▶ [Exercise description]: Because the images are not wanted, restate every line below word for word without them.
--- Data section Enclosed Below ---
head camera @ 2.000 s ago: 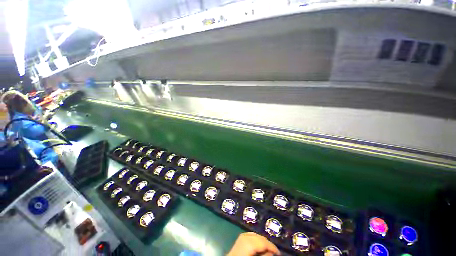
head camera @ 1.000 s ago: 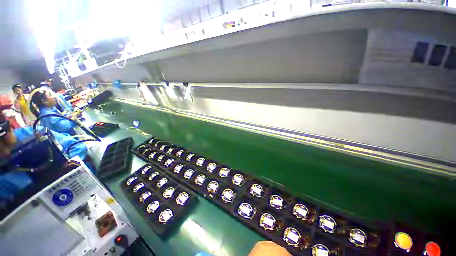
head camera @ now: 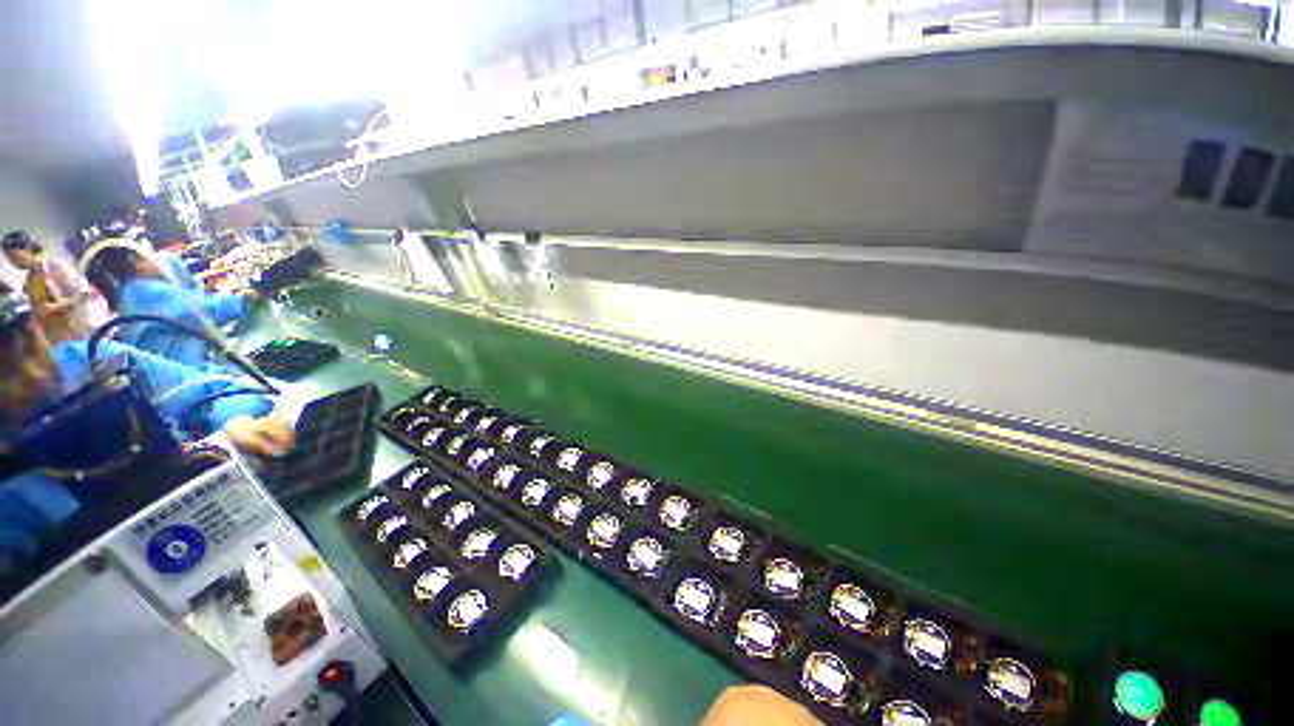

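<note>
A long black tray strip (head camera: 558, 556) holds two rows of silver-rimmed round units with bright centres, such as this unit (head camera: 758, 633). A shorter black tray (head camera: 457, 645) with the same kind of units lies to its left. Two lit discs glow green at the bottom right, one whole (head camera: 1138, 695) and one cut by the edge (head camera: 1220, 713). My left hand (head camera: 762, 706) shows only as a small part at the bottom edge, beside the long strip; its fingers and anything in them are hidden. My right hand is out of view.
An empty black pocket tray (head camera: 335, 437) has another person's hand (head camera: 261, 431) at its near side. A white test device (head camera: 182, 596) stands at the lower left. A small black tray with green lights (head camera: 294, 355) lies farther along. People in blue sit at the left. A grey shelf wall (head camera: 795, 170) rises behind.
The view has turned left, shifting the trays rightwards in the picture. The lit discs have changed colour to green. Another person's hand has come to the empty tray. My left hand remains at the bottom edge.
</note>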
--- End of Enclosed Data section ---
▶ [Exercise answer]:
head camera @ 2.000 s ago: 
head camera @ 1.000 s ago: 
head camera @ now: 

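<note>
A long black tray strip (head camera: 558, 556) holds two rows of silver-rimmed round units with bright centres, such as this unit (head camera: 758, 633). A shorter black tray (head camera: 457, 645) with the same kind of units lies to its left. Two lit discs glow green at the bottom right, one whole (head camera: 1138, 695) and one cut by the edge (head camera: 1220, 713). My left hand (head camera: 762, 706) shows only as a small part at the bottom edge, beside the long strip; its fingers and anything in them are hidden. My right hand is out of view.
An empty black pocket tray (head camera: 335, 437) has another person's hand (head camera: 261, 431) at its near side. A white test device (head camera: 182, 596) stands at the lower left. A small black tray with green lights (head camera: 294, 355) lies farther along. People in blue sit at the left. A grey shelf wall (head camera: 795, 170) rises behind.
The view has turned left, shifting the trays rightwards in the picture. The lit discs have changed colour to green. Another person's hand has come to the empty tray. My left hand remains at the bottom edge.
</note>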

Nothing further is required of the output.